Line by line, return the listing exactly, without any of the images.

--- START ---

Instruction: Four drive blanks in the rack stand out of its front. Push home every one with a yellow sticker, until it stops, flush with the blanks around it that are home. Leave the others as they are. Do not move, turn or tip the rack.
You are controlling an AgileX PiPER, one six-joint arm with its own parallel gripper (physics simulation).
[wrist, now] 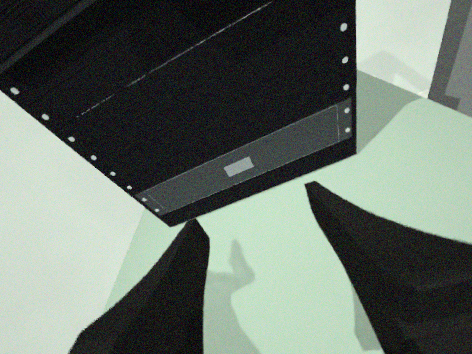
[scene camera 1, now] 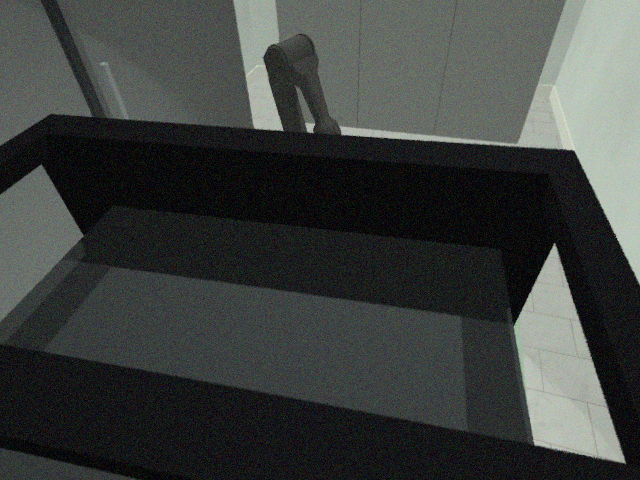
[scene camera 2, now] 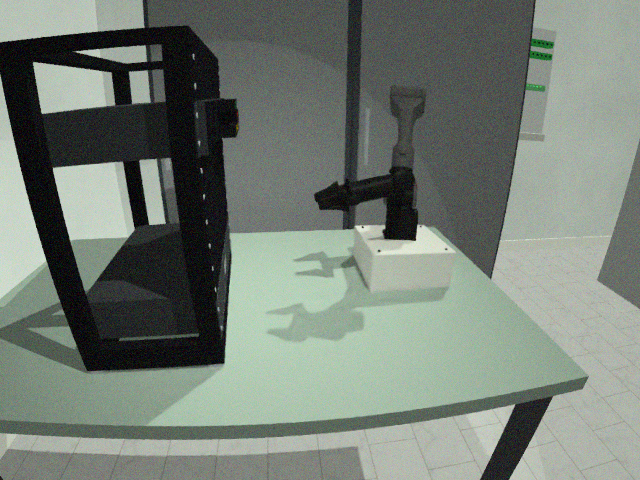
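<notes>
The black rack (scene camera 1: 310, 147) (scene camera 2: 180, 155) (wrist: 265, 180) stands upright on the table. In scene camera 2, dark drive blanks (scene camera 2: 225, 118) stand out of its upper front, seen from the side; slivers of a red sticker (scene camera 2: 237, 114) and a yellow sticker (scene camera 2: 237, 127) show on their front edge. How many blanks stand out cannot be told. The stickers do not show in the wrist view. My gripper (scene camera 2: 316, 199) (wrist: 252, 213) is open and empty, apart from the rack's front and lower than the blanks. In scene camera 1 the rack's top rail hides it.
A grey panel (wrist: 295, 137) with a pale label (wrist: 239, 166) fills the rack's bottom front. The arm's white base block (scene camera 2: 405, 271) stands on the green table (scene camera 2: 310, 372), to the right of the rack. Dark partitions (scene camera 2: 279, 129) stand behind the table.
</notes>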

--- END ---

TASK SOLUTION:
Instruction: Four drive blanks in the rack stand out of its front. Push home every one with a yellow sticker, until it stops, flush with the blanks around it that are home. Leave the others as they are. Do not move, turn or tip the rack.
You are controlling an AgileX PiPER, one six-joint arm with its own parallel gripper (physics simulation).
[wrist, now] 
[scene camera 1, now] 
[scene camera 2, now] 
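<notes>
The black rack (scene camera 1: 310, 147) (scene camera 2: 180, 155) (wrist: 265, 180) stands upright on the table. In scene camera 2, dark drive blanks (scene camera 2: 225, 118) stand out of its upper front, seen from the side; slivers of a red sticker (scene camera 2: 237, 114) and a yellow sticker (scene camera 2: 237, 127) show on their front edge. How many blanks stand out cannot be told. The stickers do not show in the wrist view. My gripper (scene camera 2: 316, 199) (wrist: 252, 213) is open and empty, apart from the rack's front and lower than the blanks. In scene camera 1 the rack's top rail hides it.
A grey panel (wrist: 295, 137) with a pale label (wrist: 239, 166) fills the rack's bottom front. The arm's white base block (scene camera 2: 405, 271) stands on the green table (scene camera 2: 310, 372), to the right of the rack. Dark partitions (scene camera 2: 279, 129) stand behind the table.
</notes>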

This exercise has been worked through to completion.